One of the more interesting recent developments in federal procedural law has been the new "plausibility" pleading standard set forth in the twin Supreme Court decisions in Twombly and Iqbal. Over the past year, we have been successful in using this new pleading standard to win motions to dismiss in certain cases, and we have also watched the appellate courts reshape the pleading landscape in a few important ways.

APPLICATION OF THE NEW PLEADING STANDARD

After the U.S. Supreme Court announced in Bell Atlantic v. Twombly, 550 U.S. 544 (2007) the new standard that a plaintiff must plead enough facts to "nudge[] their claims across the line from conceivable to plausible," it subsequently decided Ashcroft v. Iqbal, ___ U.S. ___, 129 S.Ct. 1937 (2009), which reaffirmed this new standard and its applicability to all civil cases.

Since then, we have found that the "plausibility" pleading standard can be successfully employed at the outset of a case to clarify the pleadings and put a plaintiff to the test of stating a facially plausible basis for his or her claims. In pharmaceutical products liability litigation, for example, we have successfully used "Twiqbal" motions to force proper product identification before the action can continue on the merits.

Specifically, in cases where plaintiffs have sued a group of potentially liable defendants without first identifying which defendant is responsible for the drug at issue, courts have regularly granted our motions to dismiss, holding that plaintiffs' generic pleading of the same allegations against all defendants is insufficient. For example, in Timmons v. Linvatec Corp., 2010 U.S. Dist. LEXIS 14057 (C.D. Cal. Feb. 9, 2010), the court granted defendants' motion to dismiss because plaintiffs failed to identify the pharmaceutical defendant responsible for the drug at issue, relying instead on allegations asserted against multiple pharmaceutical defendants.

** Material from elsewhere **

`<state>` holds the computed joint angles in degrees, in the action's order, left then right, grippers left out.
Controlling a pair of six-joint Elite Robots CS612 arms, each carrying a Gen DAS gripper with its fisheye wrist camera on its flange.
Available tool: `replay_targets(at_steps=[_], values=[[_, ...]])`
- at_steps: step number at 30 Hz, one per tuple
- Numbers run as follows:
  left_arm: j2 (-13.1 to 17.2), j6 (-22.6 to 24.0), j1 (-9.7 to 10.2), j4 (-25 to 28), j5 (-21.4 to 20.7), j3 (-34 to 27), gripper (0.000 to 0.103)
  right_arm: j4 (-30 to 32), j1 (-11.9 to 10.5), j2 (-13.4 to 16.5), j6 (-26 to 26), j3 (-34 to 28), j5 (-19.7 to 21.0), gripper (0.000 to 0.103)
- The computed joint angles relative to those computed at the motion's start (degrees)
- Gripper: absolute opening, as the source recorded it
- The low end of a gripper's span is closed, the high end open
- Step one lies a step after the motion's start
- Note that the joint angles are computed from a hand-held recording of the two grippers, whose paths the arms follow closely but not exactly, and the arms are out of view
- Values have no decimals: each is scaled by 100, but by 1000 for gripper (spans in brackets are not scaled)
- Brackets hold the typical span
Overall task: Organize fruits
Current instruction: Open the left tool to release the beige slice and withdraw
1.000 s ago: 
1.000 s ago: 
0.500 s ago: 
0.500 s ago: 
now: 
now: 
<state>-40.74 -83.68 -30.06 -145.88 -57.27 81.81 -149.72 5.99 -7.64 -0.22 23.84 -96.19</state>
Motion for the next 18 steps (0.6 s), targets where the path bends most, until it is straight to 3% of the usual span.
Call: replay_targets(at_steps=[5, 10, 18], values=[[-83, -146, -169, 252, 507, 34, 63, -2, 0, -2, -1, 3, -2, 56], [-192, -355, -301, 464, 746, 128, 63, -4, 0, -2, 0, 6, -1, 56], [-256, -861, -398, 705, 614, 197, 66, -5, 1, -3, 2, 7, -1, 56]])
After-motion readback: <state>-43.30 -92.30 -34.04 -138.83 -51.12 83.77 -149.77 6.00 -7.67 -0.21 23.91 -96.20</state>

Similarly, in Adams v. I-Flow Corp., 2010 U.S. Dist. LEXIS 33066 (C.D. Cal. Mar. 30, 2010), we represented one of 22 named defendants in a case involving personal injury, negligence, and fraud claims brought by 141 individual plaintiffs. These 141 plaintiffs had undergone surgeries at different times, in different hospitals, in 37 states and in Canada, that were performed by different surgeons over a span of 10 years. We moved to dismiss plaintiffs' complaint for failure to meet the federal pleading standards, and the court agreed with us, holding that "the Complaint never specifies that any one of the defendants, as opposed to the other 21 defendants, caused each plaintiff's claimed injury. As such, plaintiffs plead nothing more than the sheer possibility that any particular defendant might have manufactured the product that allegedly injured each plaintiff." Accordingly, the claims of all 141 plaintiffs were dismissed, and—to date—have not been re-filed against our client.

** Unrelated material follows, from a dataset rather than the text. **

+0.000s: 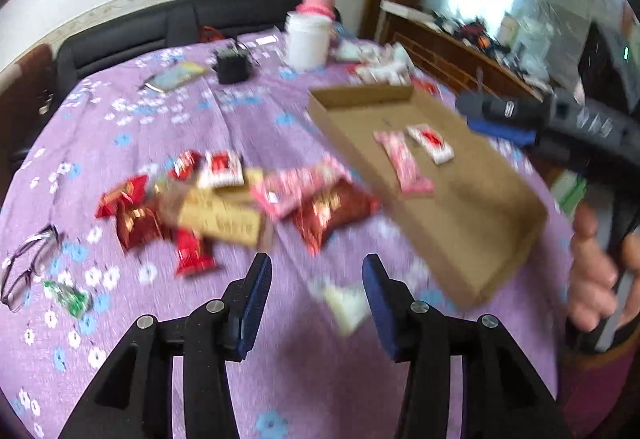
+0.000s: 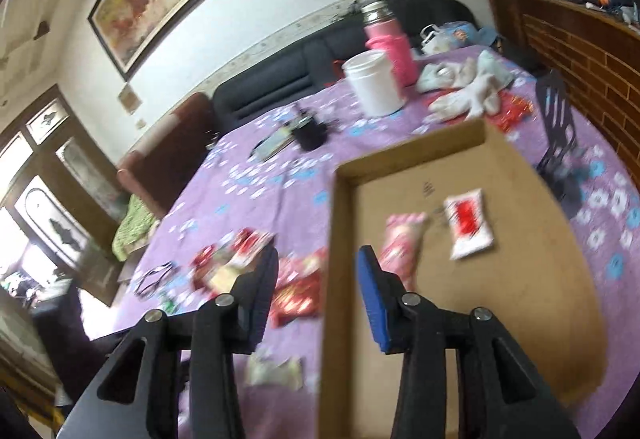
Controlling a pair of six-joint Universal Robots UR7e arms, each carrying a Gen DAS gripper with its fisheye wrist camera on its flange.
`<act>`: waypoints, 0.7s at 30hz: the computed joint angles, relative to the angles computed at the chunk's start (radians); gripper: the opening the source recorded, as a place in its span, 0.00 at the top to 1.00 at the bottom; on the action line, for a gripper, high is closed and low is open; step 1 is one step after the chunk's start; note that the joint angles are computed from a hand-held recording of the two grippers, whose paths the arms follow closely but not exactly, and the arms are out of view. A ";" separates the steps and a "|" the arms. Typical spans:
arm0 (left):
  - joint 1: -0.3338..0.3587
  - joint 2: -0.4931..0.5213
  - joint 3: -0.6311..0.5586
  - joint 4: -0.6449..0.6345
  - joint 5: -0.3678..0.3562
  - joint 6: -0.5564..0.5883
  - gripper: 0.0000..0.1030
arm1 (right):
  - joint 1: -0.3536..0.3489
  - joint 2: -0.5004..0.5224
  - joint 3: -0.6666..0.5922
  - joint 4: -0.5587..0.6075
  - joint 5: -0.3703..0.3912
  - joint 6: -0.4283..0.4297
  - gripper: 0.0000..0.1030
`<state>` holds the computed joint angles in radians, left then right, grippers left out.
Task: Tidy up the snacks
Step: 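Grasp the cream-white packet with the left tool while the right tool grasps the red-gold packet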
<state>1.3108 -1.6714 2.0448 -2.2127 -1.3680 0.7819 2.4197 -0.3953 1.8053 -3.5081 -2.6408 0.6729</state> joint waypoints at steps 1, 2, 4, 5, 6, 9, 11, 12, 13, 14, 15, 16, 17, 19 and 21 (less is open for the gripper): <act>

We have filed similar motions in similar cases in at least seven different states. While not all have been successful, the majority have resulted in dismissal, with courts telling plaintiffs to improve the specificity of their pleading before re-filing. In one instance, when plaintiffs failed to submit any opposition to our "Twiqbal" motion within the time provided by the court, the Arizona District Court judge promptly dismissed plaintiffs' claims, without leave to amend.

While courts will typically grant these motions with leave for plaintiffs to amend their complaints, the practical effect for our clients is that they avoid having to respond to discovery or proceed beyond the pleading stage unless and until they are actually identified as a proper defendant. Moreover, in some instances, we have seen plaintiffs decide to drop their claims against entire groups of defendants where they decide the product identification effort is too difficult.

In evaluating whether to bring a motion to dismiss at the outset of the case, it is still important to keep in mind that the heightened pleading standard is not a "mini summary judgment" motion. The district courts will not find facts or weigh the credibility of factual allegations. Recent cases have shown that appellate courts are ready to remind district courts that plaintiffs' allegations are assumed to be true if they are facially plausible and not merely legal conclusions. Judges are looking for well-pleaded facts, not deciding facts in a Rule 12(b)(6) motion. Accordingly, if a plaintiff has set out sufficiently "plausible" allegations, regardless of their veracity, a motion to dismiss is not likely to succeed.

RECENT PATTERNS IN JUDICIAL APPLICATION OF THE NEW PLEADING STANDARD

The appellate courts have reshaped the post-Twombly and -Iqbal landscape in three important ways:

  1. rather than developing a pleading standard specific to a particular area of law, the majority of the circuits have taken a context-specific approach to the evaluation of the sufficiency of pleadings, while also policing lower court decisions that have been too lenient or too aggressive in applying the new "plausibility" standard;
  2. most appellate courts seem to apply the new pleading standards more leniently with pro se plaintiffs or when the claim at issue is deemed not to require detailed pleading; and
  3. after initially being split on the issue, the recent trend is for courts to reject application of the Twombly and Iqbal standard to pleading of affirmative defenses.

Because of the generality of this update, the information provided herein may not be applicable in all situations and should not be acted upon without specific legal advice based on particular situations.